Reverse Coding – The Data Story Guide

Reverse coding involves reversing the order of the values associated with categories in a variable. It is used to simplify data interpretation.

The values that are assigned to categories in variables are often determined automatically, based on the order with which options are presented. Consider a variable storing how much people like a politician, with values and labels of:

Love
Like
Neither like nor dislike
Dislike
Hate

The lower the average of such a variable, the more the politician is liked. It is easy for analyses from such data to be inadvertently misinterpreted. A simple fix is to recode the values as follows:

Hate
Dislike
Neither like nor dislike
Like
Love

Worked example

The table below shows how likely people said they would be to buy the iLock. The first row shows the answers when people were not given any pricing information. The second row shows the reactions when it was priced. Looking at the first column of the table, we can see that there is no difference in the top box scores of 13%. The category I would probably buy it score is higher for the unpriced option, but the difference is not statistically significant. However, if you look at the other categories, it is clear that the overall sentiment is lower for the priced option.

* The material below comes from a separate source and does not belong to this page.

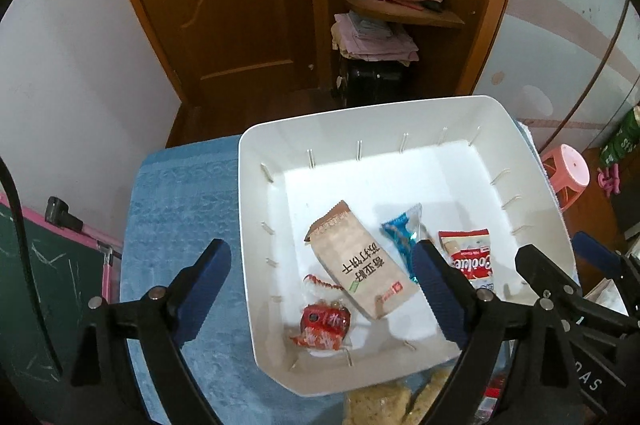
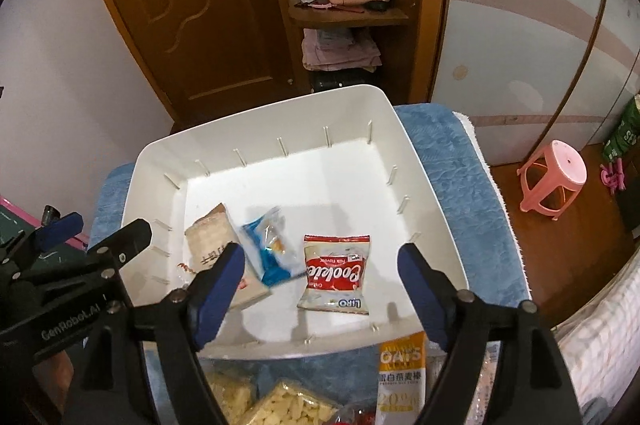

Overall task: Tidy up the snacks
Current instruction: 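Carry both packets into the white bin and open both tools, then withdraw both tools from the bin back over the remaining snacks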

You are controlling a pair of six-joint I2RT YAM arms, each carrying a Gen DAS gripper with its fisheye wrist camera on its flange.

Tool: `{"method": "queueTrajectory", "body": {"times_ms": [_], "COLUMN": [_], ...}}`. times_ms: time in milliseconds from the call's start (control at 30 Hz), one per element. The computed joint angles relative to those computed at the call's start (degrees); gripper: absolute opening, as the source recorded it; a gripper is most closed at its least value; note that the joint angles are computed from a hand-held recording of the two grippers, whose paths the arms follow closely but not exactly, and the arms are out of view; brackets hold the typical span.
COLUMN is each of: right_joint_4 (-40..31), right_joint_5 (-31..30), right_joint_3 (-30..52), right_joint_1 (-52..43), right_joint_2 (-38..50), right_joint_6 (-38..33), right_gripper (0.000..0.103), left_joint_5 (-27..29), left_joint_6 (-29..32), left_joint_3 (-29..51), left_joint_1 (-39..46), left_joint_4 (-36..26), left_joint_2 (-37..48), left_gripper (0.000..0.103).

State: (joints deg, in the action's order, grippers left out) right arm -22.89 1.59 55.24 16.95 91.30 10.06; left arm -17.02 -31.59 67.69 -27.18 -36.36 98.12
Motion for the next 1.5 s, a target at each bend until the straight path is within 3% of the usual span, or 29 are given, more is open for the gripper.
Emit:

Having to show the percentages of people choosing any of the options is a fairly verbose summary of the data. It is often useful to calculate the average response, rather than the percentage of people who chose each category. The Average column shows the average purchase intent for No price and $199. The way that the average has been computed is that in the raw data, I would definitely buy it has been set to a 1, I would probably buy it to 2, I am not sure to 3, probably not to 4, and I would definitely not buy it to 5.

The average for No price is lower than it is for $199. This means that on average people are more likely to have said they would buy the unpriced product than the priced one because the categories that represent higher purchase intention have been assigned lower values. It is counterintuitive that a low value represents more purchase intent. Consequently, it is common to reverse code the data, changing the values of the data so that categories that equate to higher purchase intent are given higher values. The reverse scale values are shown in the third column in the table below.

Purchase intent category	Original coding	Reverse coding
I would definitely buy it	1	5
I would probably buy it	2	4
I am not sure where I would buy it or not	3	3
I would probably not buy it	4	2
I would definitely not buy it	5	1

The table below contains the averages after the data has been reverse coded. It is now easier to correctly interpret, with a higher average corresponding to higher purchase intent.